**The records**
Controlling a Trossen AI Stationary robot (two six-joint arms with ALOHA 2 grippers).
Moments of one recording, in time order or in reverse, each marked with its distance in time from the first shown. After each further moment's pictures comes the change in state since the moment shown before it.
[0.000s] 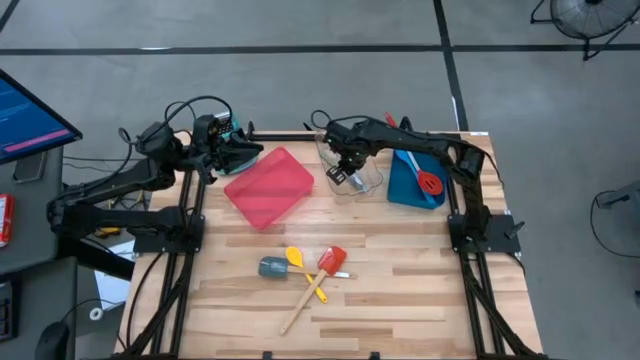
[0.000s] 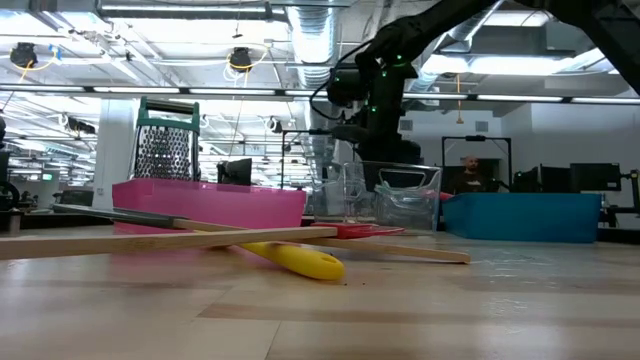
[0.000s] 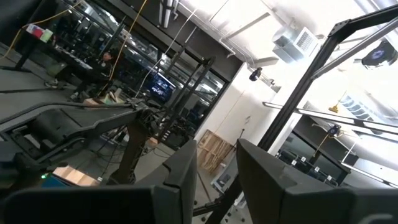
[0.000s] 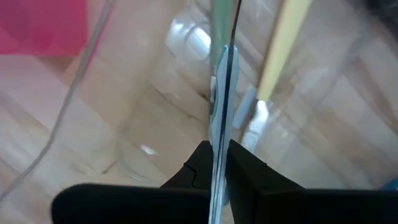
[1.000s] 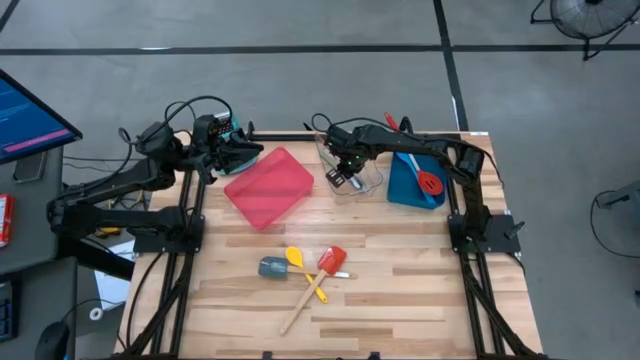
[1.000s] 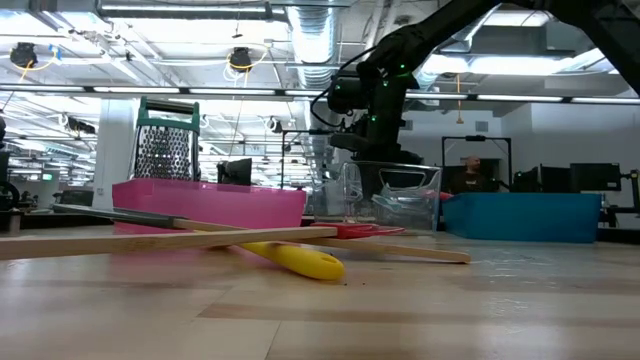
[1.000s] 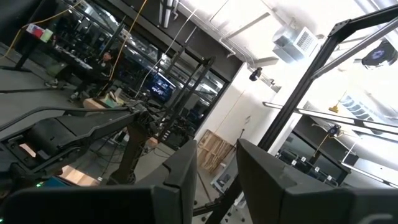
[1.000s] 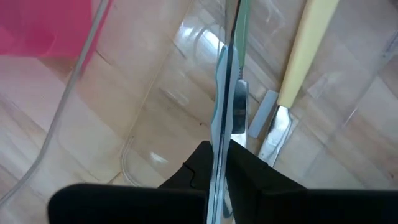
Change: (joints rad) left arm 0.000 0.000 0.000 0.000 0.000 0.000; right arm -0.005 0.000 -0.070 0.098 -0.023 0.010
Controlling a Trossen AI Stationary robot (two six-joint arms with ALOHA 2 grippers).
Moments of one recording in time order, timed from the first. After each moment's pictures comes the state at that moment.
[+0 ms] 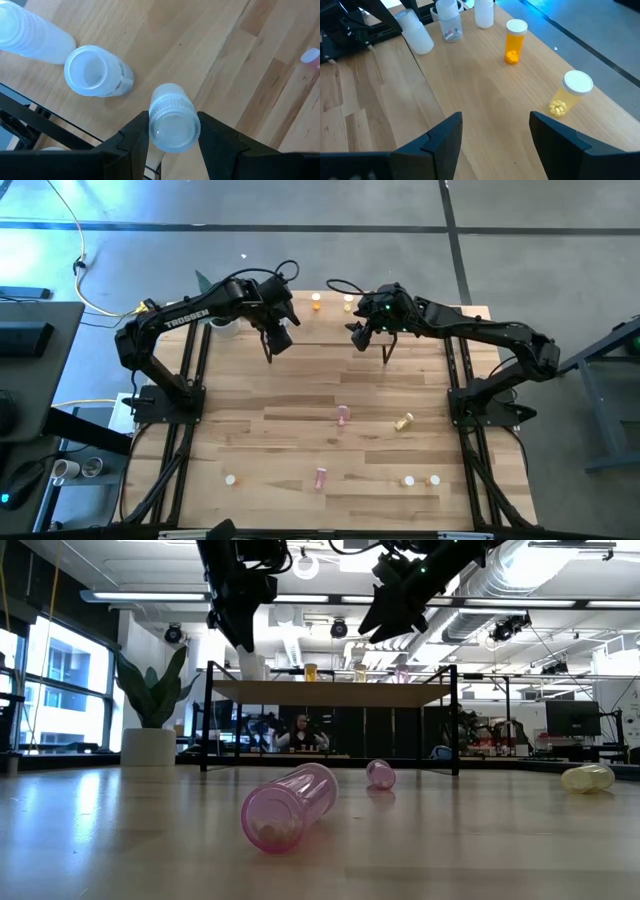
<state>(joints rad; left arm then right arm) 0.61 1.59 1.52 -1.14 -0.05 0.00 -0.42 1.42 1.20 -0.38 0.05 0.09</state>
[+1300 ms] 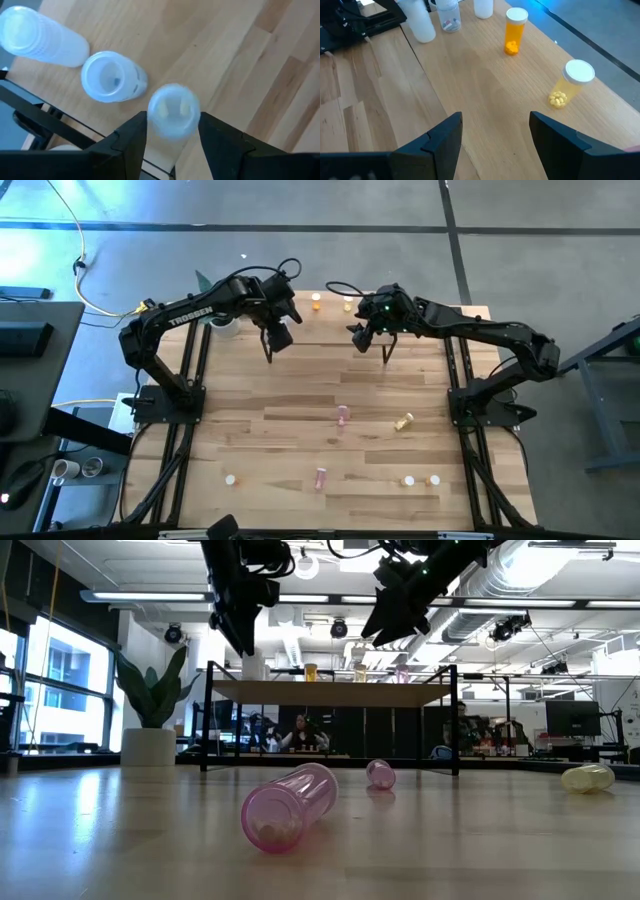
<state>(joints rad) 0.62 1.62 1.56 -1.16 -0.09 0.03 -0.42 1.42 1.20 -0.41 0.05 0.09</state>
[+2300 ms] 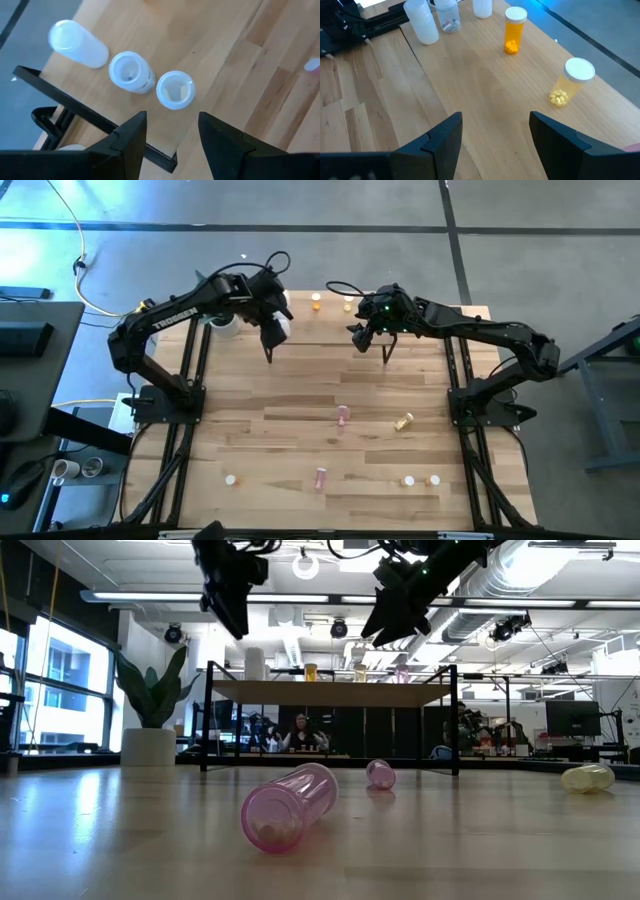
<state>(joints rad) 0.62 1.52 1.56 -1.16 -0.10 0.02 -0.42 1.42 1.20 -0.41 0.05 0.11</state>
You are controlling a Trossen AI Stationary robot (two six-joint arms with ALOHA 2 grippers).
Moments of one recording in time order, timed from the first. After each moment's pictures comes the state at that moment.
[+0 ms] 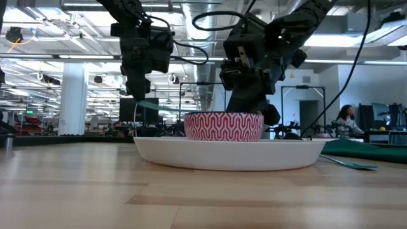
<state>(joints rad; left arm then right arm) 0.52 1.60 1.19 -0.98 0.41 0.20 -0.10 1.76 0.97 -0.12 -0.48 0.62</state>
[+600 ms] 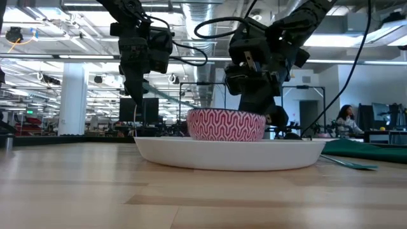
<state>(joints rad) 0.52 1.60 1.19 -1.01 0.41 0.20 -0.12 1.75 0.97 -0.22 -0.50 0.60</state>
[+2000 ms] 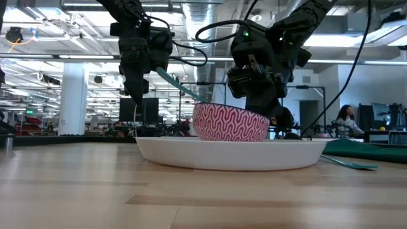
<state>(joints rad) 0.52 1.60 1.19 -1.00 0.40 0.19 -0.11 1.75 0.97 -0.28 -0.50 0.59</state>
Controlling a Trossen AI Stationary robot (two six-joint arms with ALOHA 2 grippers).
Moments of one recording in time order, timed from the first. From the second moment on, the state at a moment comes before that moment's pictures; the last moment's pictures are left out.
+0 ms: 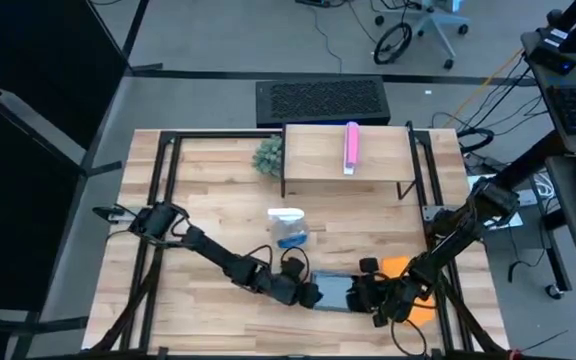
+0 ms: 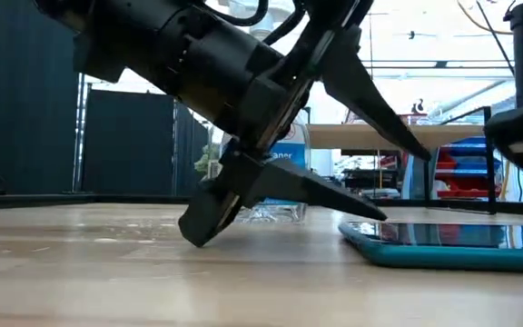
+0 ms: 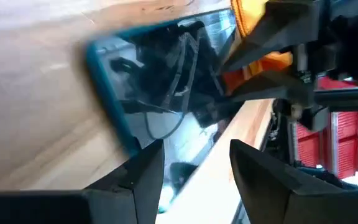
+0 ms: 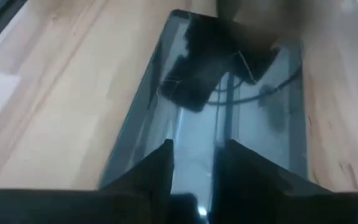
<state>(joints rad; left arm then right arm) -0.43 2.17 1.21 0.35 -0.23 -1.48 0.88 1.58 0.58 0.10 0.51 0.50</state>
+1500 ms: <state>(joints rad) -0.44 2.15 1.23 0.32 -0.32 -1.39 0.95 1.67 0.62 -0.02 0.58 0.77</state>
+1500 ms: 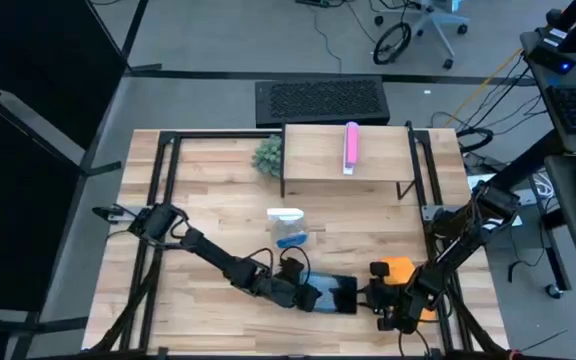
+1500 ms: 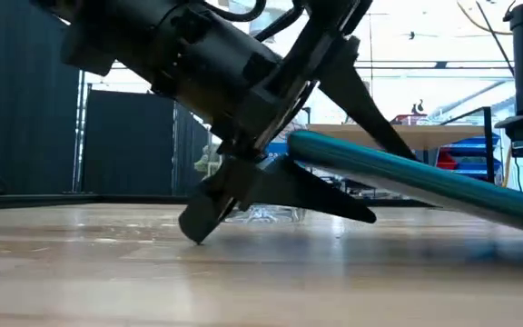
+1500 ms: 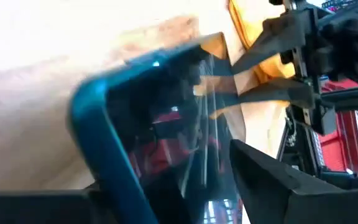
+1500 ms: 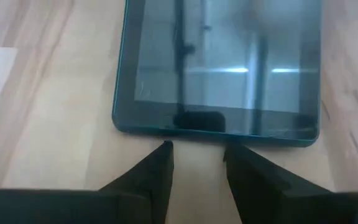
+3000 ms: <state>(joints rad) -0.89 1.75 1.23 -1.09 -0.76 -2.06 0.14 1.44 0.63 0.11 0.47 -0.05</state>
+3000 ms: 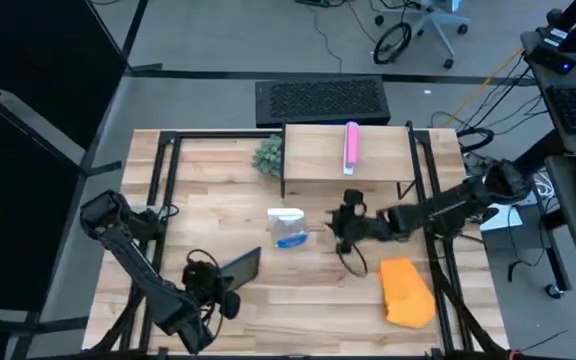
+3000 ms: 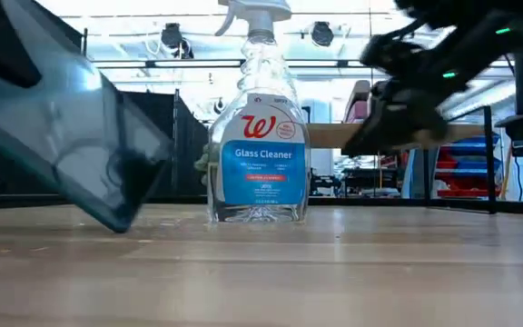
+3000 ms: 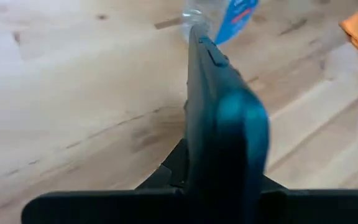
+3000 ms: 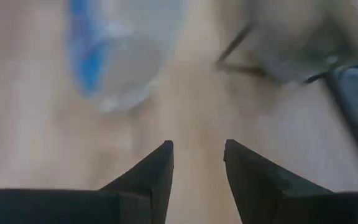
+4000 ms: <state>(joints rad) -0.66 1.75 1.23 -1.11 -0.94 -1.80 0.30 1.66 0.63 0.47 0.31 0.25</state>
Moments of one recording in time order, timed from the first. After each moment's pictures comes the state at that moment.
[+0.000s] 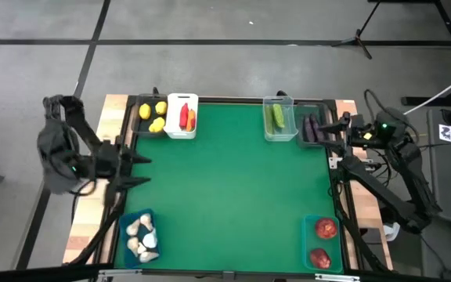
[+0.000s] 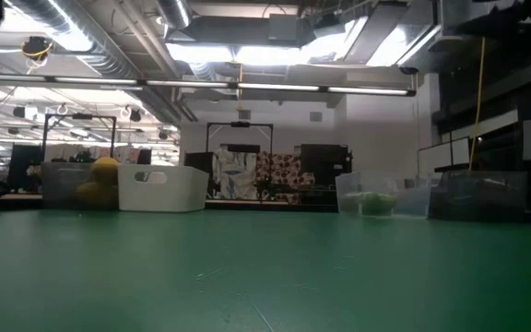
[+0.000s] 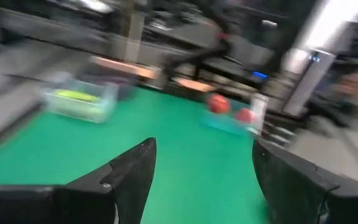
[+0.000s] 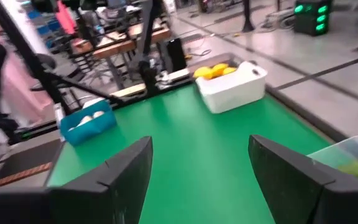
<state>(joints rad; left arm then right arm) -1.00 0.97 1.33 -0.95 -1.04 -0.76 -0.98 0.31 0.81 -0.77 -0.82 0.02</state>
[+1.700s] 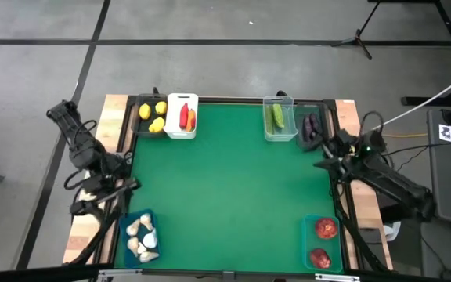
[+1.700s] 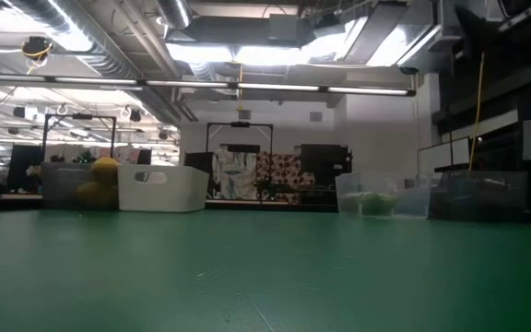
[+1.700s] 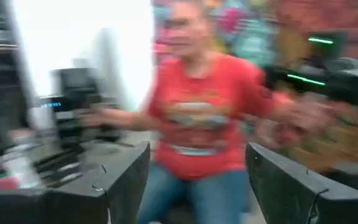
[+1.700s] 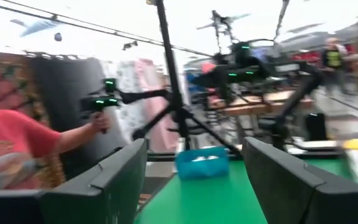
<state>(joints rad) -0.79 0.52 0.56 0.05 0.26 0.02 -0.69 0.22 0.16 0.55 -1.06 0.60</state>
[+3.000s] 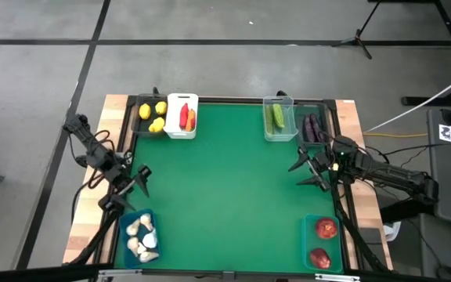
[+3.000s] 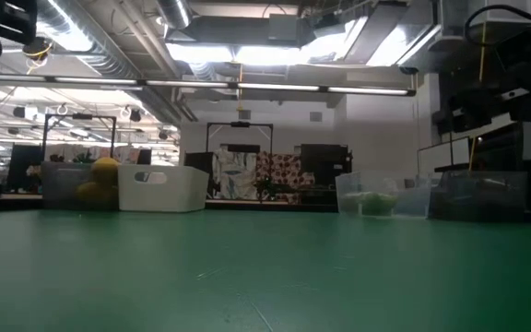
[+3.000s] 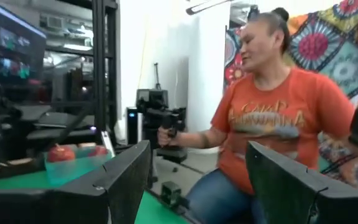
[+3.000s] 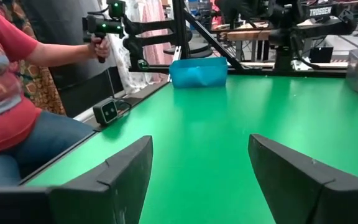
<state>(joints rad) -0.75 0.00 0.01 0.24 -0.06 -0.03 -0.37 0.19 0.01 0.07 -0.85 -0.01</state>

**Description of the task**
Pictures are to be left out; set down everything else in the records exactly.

**Final answer**
Controlling a Trossen AI Stationary robot (two six-joint arms with ALOHA 2 grippers).
Moments of one recording, in time order or in reverse, each marked with its distance in time from the first shown. After each further moment's pictures comes the change in state since the moment shown before it.
[0.000s] 
[0.000s] 
[0.000s] 
[0.000s] 
[1.000s] 
[1.000s] 
[1.000s] 
[1.000s] 
Change: (joints rad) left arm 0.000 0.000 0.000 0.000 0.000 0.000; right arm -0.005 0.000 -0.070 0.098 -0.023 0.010
Controlling a Trossen AI Stationary robot (two six-joint arms with ALOHA 2 grippers).
Moments of one recording in time order, timed from the first. After each moment's pictures comes the state at that moment.
[+0 ms] 
<state>(joints rad; left arm then right arm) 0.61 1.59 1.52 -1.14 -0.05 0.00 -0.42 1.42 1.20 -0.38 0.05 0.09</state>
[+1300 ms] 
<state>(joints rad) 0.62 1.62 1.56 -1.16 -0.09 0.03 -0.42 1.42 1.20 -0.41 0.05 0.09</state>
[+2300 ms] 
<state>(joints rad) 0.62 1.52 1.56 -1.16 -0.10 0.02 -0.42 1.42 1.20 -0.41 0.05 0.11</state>
You are controlling a Trossen AI Stationary robot (two six-joint arms with ALOHA 2 grippers).
Moments of one recording in time order, timed from the first. After each moment's pictures comes the state at that moment.
[+0 ms] 
<state>(joints rad; left arm then right arm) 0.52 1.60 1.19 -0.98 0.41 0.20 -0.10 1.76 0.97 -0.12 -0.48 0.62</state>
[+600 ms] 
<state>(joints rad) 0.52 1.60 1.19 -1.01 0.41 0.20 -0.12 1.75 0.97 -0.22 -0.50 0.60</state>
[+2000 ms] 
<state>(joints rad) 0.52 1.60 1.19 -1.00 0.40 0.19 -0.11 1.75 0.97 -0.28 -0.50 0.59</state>
Controlling a Trossen AI Stationary robot (two six-joint arms with ALOHA 2 grippers).
Moments of one recording in time order, timed from the first. From the second moment on, the state at a moment comes before that moment's pictures; the last moment's pictures are left out.
+0 ms: 
+0 ms: 
+0 ms: 
+0 ms: 
<state>(joints rad; left arm then right arm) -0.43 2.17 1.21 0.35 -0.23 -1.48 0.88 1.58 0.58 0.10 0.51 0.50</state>
+1500 ms: <state>(joints rad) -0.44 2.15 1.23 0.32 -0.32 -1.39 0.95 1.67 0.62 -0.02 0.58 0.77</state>
+1500 ms: 
+1500 ms: 
+1500 ms: 
+1500 ms: 
+3000 ms: <state>(joints rad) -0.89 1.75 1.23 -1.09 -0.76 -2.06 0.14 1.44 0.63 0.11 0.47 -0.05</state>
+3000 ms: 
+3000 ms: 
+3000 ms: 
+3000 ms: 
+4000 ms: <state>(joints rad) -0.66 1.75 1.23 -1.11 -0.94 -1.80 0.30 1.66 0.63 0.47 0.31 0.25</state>
Moments of one recording in time order, timed from the first. After each moment's pictures comes the state at that moment.
[+0.000s] 
[+0.000s] 
[+0.000s] 
[+0.000s] 
<state>(joints rad; left arm then right arm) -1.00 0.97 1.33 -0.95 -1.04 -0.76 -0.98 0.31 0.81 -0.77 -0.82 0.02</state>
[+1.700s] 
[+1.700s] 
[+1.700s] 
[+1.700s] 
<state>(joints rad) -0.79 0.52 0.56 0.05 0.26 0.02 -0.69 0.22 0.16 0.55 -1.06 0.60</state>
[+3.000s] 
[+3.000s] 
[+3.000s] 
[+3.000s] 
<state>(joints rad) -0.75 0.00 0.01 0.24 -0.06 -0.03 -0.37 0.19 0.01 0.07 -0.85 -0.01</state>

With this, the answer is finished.